Abstract

The use of some anti-hypertensive drugs in the current COVID-19 pandemic has become controversial. This study investigated possible relationships between anti-hypertensive medications use and COVID-19 infection risk in the ambulatory hypertensive population. This is a population-based retrospective cohort study involving 34936 hypertensive adults >50years in Tarragona (Southern Catalonia, Spain) who were retrospectively followed through pandemic period (from 01/03/2020 to 30/04/2020). Two data sets including demographic/clinical characteristics (comorbidities and cardiovascular medications use) and laboratory PCR codes for COVID-19 were linked to construct an anonymized research database. Cox regression was used to calculate multivariable hazard ratios (HRs) and estimate the risk of suffering COVID-19 infection. Across study period, 205 PCR-confirmed COVID-19 cases were observed, which means an overall incidence of 586.8 cases per 100000 persons-period.
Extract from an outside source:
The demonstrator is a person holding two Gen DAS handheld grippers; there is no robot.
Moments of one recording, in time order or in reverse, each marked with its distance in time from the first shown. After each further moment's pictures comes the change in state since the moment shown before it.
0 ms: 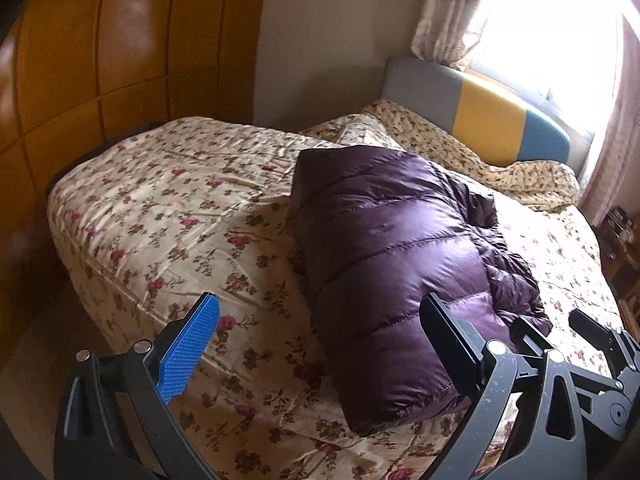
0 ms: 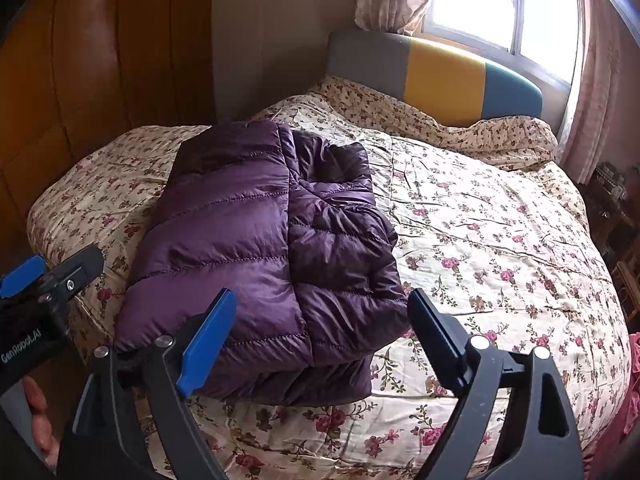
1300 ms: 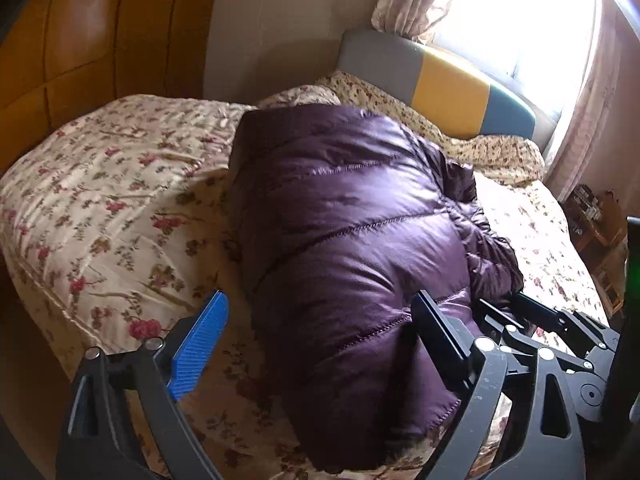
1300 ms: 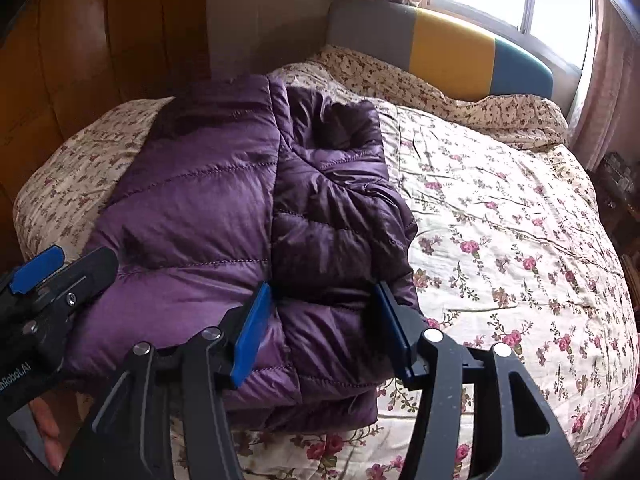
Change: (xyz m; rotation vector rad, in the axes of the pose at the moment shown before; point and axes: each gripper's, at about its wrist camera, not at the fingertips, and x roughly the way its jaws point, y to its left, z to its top) left arm 0.058 -0.011 -0.002 0.050 0.073 -0.184; right arm 0.057 0.000 0.000 0.002 0.095 -0.001
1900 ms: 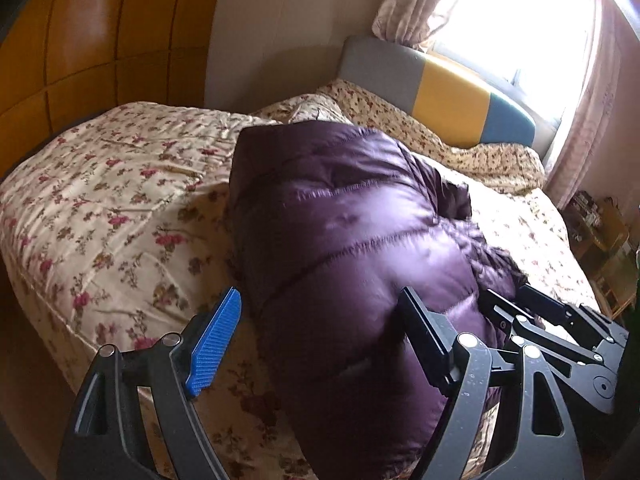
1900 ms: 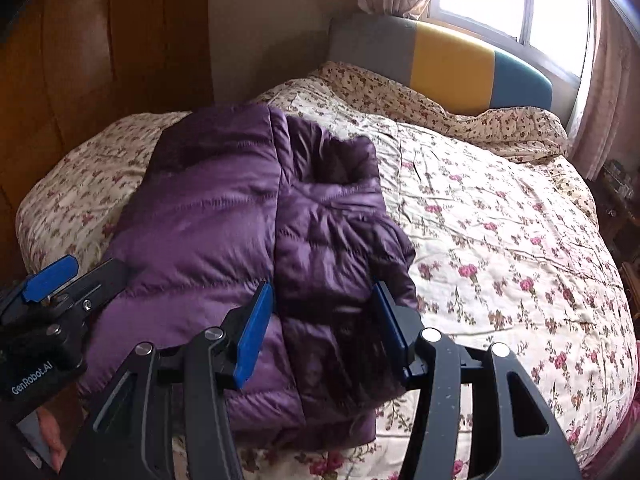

In multivariable analyses, only age (HR: 1.03; 95% CI: 1.02-1.05; P<.001) and nursing home residence (HR: 19.60; 95% CI: 13.80-27.84; P<.001) appeared significantly associated with increased risk of COVID-19. Considering anti-hypertensive drugs, receiving diuretics (HR: 1.22; 95% CI: 0.90-1.67; P=.205), calcium channel blockers (HR: 1.29; 95%CI: 0.91-1.82; P=.148), beta-blockers (HR: 0.97; 95% CI: 0.68-1.37; P=.844), and angiotensin-converting enzyme inhibitors (HR: 0.83; 95% CI: 0.61-1.13; P=.238) did not significantly alter the risk of PCR-confirmed COVID-19, whereas receiving angiotensin II receptor blockers was associated with an almost statistically significant reduction risk (HR: 0.67; 95% CI: 0.44-1.01; P=.054). In conclusion, our data support that receiving renin-angiotensin-aldosterone system inhibitors does not predispose for suffering COVID-19 infection in ambulatory hypertensive people. Conversely, receiving angiotensin II receptor blockers could be related with a reduced risk.